In vitro simultaneous measurements of relaxation and nitric oxide concentration in rat superior mesenteric artery

Abstract

1. The relationship between nitric oxide (NO) concentration measured with an NO-specific microelectrode and endothelium-dependent relaxation was investigated in isolated rat superior mesenteric artery contracted with 1 μM noradrenaline.

2. Acetylcholine (10 μM) induced endothelium-dependent simultaneous increases in luminal NO concentration of 21 ± 6 nM, and relaxations with pD₂ values and maximum of 6.95 ± 0.32 and 97.5 ± 0.7 % (n = 7), respectively. An inhibitor of NO synthase, N^G-nitro-L-arginine (L-NOARG, 100 μM) inhibited the relaxations and increases in NO concentration induced by acetylcholine.

3. Oxyhaemoglobin (10 μM) reversed the relaxations and increases in NO concentrations induced by acetylcholine, S-nitroso-N-acetylpenicillamine (SNAP) and S-morpholino-sydnonimine (SIN-1), but not the relaxations induced with forskolin. Oxyhaemoglobin also decreased the NO concentration below baseline level.

4. In the presence of L-NOARG (100 μM), a small relaxation to acetylcholine (10 μM) of noradrenaline-contracted segments was still seen; oxyhaemogobin inhibited this relaxation and decreased the NO concentration by 14 ± 4 nM (n = 4).
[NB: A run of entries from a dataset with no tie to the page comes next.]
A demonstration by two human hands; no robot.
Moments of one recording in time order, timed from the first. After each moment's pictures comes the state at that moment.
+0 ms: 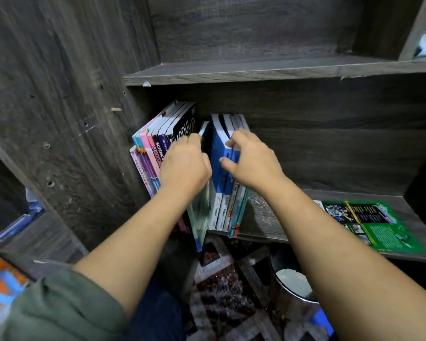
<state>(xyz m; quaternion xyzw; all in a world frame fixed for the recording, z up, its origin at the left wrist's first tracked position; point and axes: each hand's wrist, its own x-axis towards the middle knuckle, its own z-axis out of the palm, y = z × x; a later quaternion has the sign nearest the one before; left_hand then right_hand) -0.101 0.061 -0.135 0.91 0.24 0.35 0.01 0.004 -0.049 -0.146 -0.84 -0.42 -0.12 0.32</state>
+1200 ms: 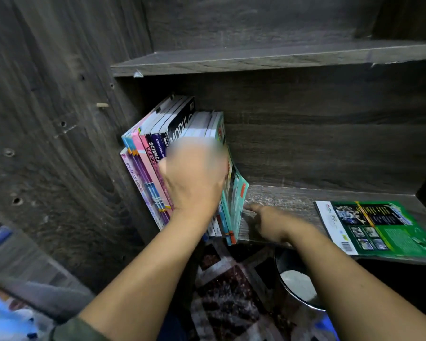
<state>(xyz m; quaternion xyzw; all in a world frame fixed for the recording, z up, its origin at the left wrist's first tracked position) -0.084 0.057 -0.163 0.84 0.27 0.47 0.00 0.028 -0.064 -0.256 -0.89 -0.35 0.26 0.15</state>
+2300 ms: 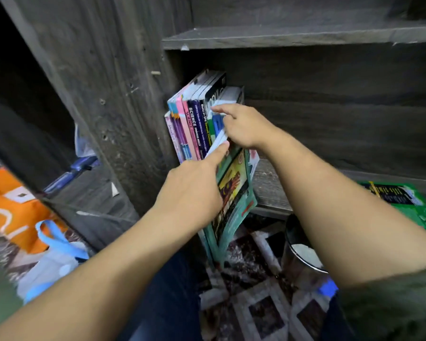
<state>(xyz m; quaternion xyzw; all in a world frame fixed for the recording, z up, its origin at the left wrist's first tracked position) -0.226 0.004 -0.125 0.95 0.28 0.14 0.05 -0.040 -0.001 -0.115 -0.79 -0.53 0.02 0.30</state>
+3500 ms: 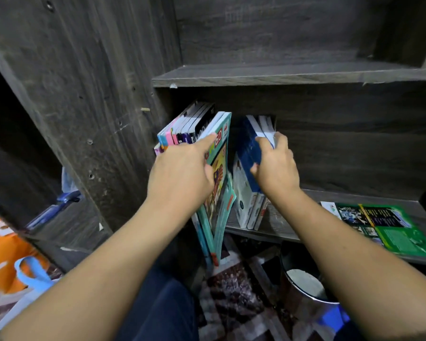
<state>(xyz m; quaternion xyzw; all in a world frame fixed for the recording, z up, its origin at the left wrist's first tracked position) -0.183 0.032 -0.093 0.92 0.24 0.32 -0.04 -0.008 -0.046 -0.160 -0.90 -0.31 -0.15 0.27</state>
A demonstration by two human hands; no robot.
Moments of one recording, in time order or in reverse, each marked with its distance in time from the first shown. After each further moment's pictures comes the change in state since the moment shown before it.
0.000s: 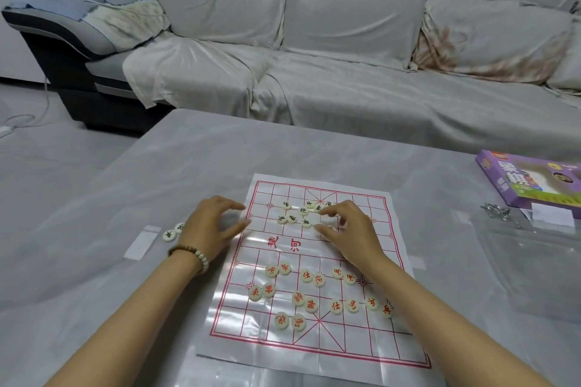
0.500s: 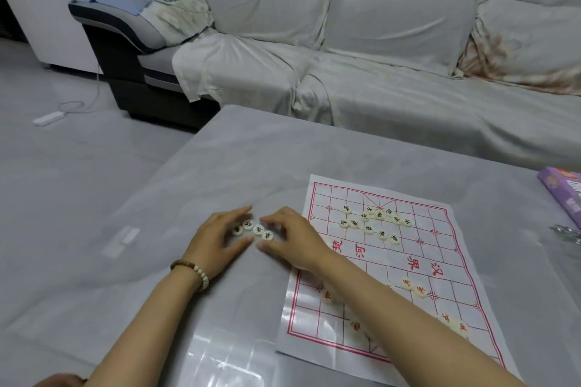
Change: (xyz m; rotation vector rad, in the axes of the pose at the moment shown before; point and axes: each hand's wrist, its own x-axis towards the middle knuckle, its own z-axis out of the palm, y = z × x) left_hand -0.039 -0.097 -0.040 -0.149 0.012 0.000; right_hand 0.012 -0.133 0.130 -0.002 -0.385 -0.230
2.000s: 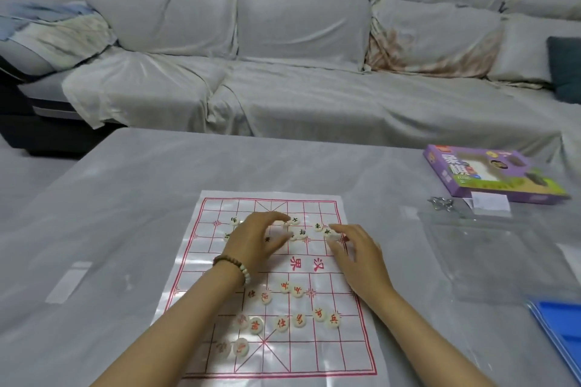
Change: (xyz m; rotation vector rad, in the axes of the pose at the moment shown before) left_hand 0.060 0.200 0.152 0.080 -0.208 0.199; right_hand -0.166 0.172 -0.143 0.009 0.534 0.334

5. The NO concentration-relaxation relationship for acetylcholine resembled that for SNAP and SIN-1 more than for authentic NO. Thus while 7-17 nM NO induced half-maximal relaxations in response to SNAP or SIN-1, 378 ± 129 nM NO (n = 4) was needed for half-maximal relaxation to authentic NO.

6. The present study provides direct evidence that the relaxation of the rat superior mesenteric artery with the endothelium-dependent vasodilator acetylcholine is correlated to the endogeneous release of NO. The study also suggests that NO mediates the L-NOARG-resistant relaxations in this artery, and that there is a basal NO release.